Les techniques ancestrales de culture du riz sont sur le point d’être bouleversées par la recherche génétique sur cette culture vivrière qui nourrit la moitié de l’humanité, annoncent des chercheurs qui évoquent l’avènement possible d’une nouvelle « révolution verte ».
En s’appuyant sur une gigantesque banque de variétés de riz conservées aux Philippines et sur la technologie chinoise, une équipe internationale de chercheurs est parvenue à déterminer le séquençage du génome de plus de 3.000 variétés de riz, c’est-à-dire à dresser une sorte d’inventaire de leurs gènes.
Les riziculteurs vont pouvoir se servir de ces données pour tenter de développer certaines caractéristiques de la céréale afin d’obtenir des variétés aux rendements plus élevés, plus résistantes ou plus nutritives, et ce alors que les conditions vont s’aggraver, ont dit à l’AFP les chercheurs qui sont partie prenante du projet.
« Cela va contribuer à renforcer la sécurité alimentaire des consommateurs », dit Kenneth McNally, un biochimiste américain employé par l’Institut international de recherche sur le riz (IRRI), basé à Los Banos, au sud de Manille. ONG créée en 1960, l’IRRI travaille avec différents gouvernements pour améliorer les variétés.
Au fil des siècles, les paysans ont amélioré les variétés en isolant certaines caractéristiques et en les croisant.
Mais, souligne Kenneth McNally, ils ne savaient pas quels gènes contrôlaient quel trait de la céréale si bien que leur travail relevait du tâtonnement.
Le séquençage du génome va permettre de donner un coup d’accélérateur au processus, soulignent les chercheurs. Des variétés améliorées pourront être mises à disposition des paysans en moins de trois ans, contre 12 ans sans ces informations génétiques.
Le séquençage permet de décrypter l’ADN, support du patrimoine génétique de tous les être vivants. C’est un peu comme si les scientifiques avaient résolu un puzzle géant composé de milliards de morceaux microscopiques, disent-ils.
L’IRRI a collaboré pour ses recherches avec la BGI, entreprise hi-tech chinoise spécialisée dans la génomique.

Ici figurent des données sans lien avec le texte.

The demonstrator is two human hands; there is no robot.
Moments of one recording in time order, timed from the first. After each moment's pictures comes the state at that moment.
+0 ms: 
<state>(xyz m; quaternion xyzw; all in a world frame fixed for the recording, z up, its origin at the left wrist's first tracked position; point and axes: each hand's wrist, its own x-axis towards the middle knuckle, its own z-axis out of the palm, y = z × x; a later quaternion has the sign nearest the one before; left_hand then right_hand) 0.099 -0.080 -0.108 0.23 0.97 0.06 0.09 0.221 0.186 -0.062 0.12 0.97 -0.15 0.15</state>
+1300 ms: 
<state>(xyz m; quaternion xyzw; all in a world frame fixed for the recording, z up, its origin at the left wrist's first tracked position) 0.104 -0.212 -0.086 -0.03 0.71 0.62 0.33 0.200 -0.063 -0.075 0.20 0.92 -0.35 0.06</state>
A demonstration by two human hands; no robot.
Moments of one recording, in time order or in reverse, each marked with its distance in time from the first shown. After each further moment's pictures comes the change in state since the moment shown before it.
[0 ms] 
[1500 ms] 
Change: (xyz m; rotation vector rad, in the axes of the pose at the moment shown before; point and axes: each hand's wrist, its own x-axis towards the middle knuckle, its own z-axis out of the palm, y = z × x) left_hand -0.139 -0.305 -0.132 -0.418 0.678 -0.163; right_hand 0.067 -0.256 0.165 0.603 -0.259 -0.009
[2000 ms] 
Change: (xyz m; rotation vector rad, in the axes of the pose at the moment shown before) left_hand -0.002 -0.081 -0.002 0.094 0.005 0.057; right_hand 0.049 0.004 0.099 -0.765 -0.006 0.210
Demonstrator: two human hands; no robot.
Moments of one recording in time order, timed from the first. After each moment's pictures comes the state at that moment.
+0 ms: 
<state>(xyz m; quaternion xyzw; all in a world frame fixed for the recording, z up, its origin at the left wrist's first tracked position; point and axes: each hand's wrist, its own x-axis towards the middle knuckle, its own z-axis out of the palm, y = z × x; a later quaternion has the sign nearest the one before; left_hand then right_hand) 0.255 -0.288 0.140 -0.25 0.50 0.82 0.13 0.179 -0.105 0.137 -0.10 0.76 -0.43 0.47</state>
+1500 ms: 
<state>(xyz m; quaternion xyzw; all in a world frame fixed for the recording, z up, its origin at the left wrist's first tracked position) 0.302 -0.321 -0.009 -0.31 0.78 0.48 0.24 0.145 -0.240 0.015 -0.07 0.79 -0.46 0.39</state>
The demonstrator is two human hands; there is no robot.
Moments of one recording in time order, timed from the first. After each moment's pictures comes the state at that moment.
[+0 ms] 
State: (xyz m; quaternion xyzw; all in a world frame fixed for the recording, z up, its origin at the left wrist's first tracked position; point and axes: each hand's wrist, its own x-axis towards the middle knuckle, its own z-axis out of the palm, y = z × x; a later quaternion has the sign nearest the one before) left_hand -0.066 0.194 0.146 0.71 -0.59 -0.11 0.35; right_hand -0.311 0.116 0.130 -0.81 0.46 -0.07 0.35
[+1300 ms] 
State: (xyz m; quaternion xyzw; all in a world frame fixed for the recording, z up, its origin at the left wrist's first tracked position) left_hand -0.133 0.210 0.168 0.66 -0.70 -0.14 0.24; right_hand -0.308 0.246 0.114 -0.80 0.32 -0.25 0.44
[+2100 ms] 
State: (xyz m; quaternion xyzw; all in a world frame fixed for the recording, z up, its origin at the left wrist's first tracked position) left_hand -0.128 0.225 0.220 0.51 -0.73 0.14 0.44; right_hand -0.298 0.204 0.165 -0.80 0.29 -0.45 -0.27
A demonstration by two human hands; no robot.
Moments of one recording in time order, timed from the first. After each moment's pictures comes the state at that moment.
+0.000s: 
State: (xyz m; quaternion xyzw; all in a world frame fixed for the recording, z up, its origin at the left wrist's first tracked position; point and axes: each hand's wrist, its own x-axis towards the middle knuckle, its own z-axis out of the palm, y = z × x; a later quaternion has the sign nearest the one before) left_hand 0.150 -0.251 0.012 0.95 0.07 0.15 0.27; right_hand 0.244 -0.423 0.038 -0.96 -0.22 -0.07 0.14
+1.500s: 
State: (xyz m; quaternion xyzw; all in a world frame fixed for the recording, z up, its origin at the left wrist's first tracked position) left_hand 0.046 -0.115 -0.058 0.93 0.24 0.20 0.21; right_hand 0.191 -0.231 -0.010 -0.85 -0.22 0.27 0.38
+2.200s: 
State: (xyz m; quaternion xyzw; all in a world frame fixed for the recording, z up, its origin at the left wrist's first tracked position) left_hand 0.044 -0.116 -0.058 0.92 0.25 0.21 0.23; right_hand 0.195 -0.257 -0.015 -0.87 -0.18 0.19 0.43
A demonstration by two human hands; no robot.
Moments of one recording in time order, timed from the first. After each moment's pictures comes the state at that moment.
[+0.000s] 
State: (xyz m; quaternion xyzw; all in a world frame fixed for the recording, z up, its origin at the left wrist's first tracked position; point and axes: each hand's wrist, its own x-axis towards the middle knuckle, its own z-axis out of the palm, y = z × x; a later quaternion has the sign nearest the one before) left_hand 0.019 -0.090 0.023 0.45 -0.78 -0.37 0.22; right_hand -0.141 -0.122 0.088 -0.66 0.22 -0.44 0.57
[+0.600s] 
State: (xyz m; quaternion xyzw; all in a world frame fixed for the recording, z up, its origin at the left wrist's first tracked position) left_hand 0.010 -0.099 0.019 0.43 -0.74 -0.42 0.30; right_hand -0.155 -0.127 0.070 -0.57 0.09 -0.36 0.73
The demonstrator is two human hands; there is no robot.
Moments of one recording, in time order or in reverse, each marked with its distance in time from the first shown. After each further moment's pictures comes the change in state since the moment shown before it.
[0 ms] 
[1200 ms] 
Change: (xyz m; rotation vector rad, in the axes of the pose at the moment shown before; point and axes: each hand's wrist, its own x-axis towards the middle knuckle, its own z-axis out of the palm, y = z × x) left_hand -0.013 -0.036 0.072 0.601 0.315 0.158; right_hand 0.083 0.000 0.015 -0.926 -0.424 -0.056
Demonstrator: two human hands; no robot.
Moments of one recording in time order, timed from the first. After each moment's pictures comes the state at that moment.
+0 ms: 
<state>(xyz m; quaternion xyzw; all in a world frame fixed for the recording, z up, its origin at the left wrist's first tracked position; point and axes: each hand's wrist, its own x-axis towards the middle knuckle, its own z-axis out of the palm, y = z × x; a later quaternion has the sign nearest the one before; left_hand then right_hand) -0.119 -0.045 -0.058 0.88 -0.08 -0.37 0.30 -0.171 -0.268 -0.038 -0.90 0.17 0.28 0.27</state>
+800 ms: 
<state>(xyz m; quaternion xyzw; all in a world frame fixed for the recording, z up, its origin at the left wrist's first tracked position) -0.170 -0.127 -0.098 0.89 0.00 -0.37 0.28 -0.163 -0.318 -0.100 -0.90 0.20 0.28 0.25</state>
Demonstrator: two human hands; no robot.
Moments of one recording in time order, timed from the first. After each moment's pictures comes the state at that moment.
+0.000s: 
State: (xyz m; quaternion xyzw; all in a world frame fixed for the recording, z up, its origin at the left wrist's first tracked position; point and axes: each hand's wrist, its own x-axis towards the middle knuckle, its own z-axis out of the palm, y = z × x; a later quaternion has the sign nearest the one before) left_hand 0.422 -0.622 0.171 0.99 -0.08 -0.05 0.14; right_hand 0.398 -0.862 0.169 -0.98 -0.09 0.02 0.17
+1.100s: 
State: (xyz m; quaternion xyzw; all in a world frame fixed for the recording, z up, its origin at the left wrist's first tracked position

Des morceaux de feuilles, extraits pour la plupart parmi les 127.000 variétés entreposées dans la banque de données de l’IRRI, ont été pilés par les équipes de M. McNally avant d’être envoyés en Chine.
Les chercheurs mettent un point d’honneur à souligner que leur travail n’a rien à voir avec la production d’organismes génétiquement modifiés (OGM).
Mais, disent-ils, ces techniques seront bien utiles dans les années à venir à cause de la dégradation des conditions de la riziculture.
Il y aura des millions de bouches supplémentaires à nourrir mais la quantité de terres agricoles va décroître à cause du développement urbain, de la montée des eaux de la mer, du changement climatique et de son cortège de tempêtes et de sécheresses nuisibles pour l’agriculture.
Les maladies deviendront plus résistantes aux pesticides et aux herbicides tandis que l’eau douce, essentielle pour la culture du riz, va se raréfier dans de nombreux endroits de la planète.
Les chercheurs espèrent que les nouvelles variétés sauront résister à tous ces problèmes. « On va pouvoir obtenir les propriétés qu’on veut dans le riz, en termes de résistance à la sécheresse et aux maladies, de rendement », dit Nikolaï Alexandrov, bio-analyste russe de l’IRRI.
Les scientifiques évoquent une seconde « révolution verte ».
La première s’était produite dans les années 1960 sous l’égide en particulier de l’agronome américain Norman Borlaug, prix Nobel de la paix dont les travaux sur une variété de blé résistante avaient permis de sauver des millions de vie en évitant les famines.
La mise au point de plants hybrides avait dopé les rendements dans les pays en développement.
Aujourd’hui, les chercheurs espèrent aussi que leurs travaux serviront à produire des variétés plus riches en nutriments, qui serviront à combattre certaines maladies chez l’homme.
« Nous étudions l’enrichissement en micronutriments », dit Nese Sreenivasulu, chercheur indien chargé de la qualité et de la nutrition à l’IRRI.
La prévalence du diabète de type-2, qui touche des centaines de millions de personnes, pourrait être limitée par la mise au point de variétés de riz qui libérerait plus lentement du sucre dans le sang.
L’IRRI espère aussi mettre au point du riz plus riche en zinc, ce qui permettrait de lutter contre les retards de croissance et les décès liés à la diarrhée dans le Sud-Est asiatique.